In quality of art quite as much as in that of material this local influence was great. In the neighborhood of ruined pueblos which occur near mineral deposits furnishing a great variety of pigment-material, the decoration of the ceramic remains is so surprisingly and universally elaborate, beautiful, and varied as to lead the observer to regard the people who dwelt there as different from the people who had inhabited towns about the sites of which the sherds show not only meager skill and less profuse decorative variety, but almost typical dissimilarity. Yet tradition and analogy, even history in rare instances, may declare that the inhabitants of both sections were of common derivation, if not closely related and contemporaneous. Probably, at no one point in the Southwest was ceramic decoration carried to a higher degree of development than at _A´ wat u i_, yet the Oraibes, by descent the modern representatives of the _A´ wat u i ans_ are the poorest potters and painters among the Mokis. Near their pueblo the clay and other mineral deposits mentioned as abundant at _A´ wat u i_ are meager and inaccessible. Still, it may be urged that time may have introduced other than natural causes for change; this could not be said of another example pertaining to one period and a single tribe. I refer again to the Zuñis. The manufactures of Pescado probably surpass in decorative excellence all other modern Pueblo pottery, while both in their lack of variety and in delicacy of execution of their painted patterns the fictiles of Ojo Caliente are so inferior and diverse from the other Zuñi work that the future archæologist will have need to beware, or (judging alone from the ceramic remains which he finds at the two pueblos) he will attribute them at least to distinct periods, perhaps to diverse peoples.

POTTERY INFLUENCED BY MATERIALS AND METHODS USED IN BURNING.

Other influences, to a less extent local, had no inconsiderable effect on primitive Pueblo pottery: materials employed and methods resorted to in burning.

Only one kind of fuel, except for a single class of vessels, is now used in pottery-firing; namely, dried cakes or slabs of sheep-dung. Anciently, several varieties, such as extremely dry sage-brush or grease-wood, piñon and other resinous woods, dung of herbivora when obtainable, charcoal, and also bituminous or cannel-coal were employed. The principal agent seems, however, to have been dead-wood or spunk, pulverized and moistened with some adhesive mixture so that flat cakes could be formed of it.
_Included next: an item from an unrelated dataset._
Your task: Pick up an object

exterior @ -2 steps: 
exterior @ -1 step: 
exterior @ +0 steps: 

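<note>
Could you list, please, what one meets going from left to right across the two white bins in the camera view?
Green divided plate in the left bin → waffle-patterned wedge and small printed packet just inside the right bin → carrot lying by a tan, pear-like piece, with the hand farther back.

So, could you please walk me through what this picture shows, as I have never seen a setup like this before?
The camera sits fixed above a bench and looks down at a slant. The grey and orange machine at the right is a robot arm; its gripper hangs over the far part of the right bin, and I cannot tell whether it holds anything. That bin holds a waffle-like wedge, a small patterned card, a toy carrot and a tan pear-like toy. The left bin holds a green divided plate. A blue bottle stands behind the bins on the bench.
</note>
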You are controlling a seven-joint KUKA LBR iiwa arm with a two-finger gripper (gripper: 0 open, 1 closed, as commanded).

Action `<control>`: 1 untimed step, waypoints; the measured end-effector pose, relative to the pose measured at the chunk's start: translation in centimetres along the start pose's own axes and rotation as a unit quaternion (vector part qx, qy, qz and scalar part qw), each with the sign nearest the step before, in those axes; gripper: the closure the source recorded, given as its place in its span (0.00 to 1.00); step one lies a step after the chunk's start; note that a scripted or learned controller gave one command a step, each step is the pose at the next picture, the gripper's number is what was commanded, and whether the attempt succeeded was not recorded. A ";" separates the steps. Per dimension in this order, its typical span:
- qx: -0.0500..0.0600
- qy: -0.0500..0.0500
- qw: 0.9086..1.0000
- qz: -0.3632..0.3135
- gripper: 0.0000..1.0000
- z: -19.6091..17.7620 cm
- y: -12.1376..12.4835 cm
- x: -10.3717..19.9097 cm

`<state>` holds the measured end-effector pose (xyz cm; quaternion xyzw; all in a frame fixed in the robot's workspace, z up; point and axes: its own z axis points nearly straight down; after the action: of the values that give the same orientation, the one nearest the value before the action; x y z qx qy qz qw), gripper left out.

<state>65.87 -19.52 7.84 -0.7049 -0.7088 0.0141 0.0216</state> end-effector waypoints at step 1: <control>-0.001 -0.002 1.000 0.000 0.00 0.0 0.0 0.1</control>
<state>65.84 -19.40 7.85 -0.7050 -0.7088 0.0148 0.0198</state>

I infer this not alone from Zuñi tradition, which is not ample, but from the fact that the sheep-dung now used is called, in the condition of fuel, _kú ne a_, while its name in the abstract or as sheep-dung simply is _má he_. Dry-rot wood or spunk is known as _kú me_. In the shape of flat cakes it would be termed _kú mo we_ or _kú me a_, whence I doubt not the modern word _kú ne a_ is derived.

Of methods, four were in vogue. The simplest and worst consisted in burying the vessel to be burned under hot ashes and building a fire around it, or inverting it over a bed of embers and encircling it with a blazing fire of brush-wood, as is still the practice of the Maricopas and other sedentary tribes of the Gila. The most common was building a little cone or dome of fuel over the articles to be baked and firing; the most perfect was to dig or construct under ground a little cist or kiln, line it evenly with fuel, leaving a central space for the green ware, and slowly fire the whole mass.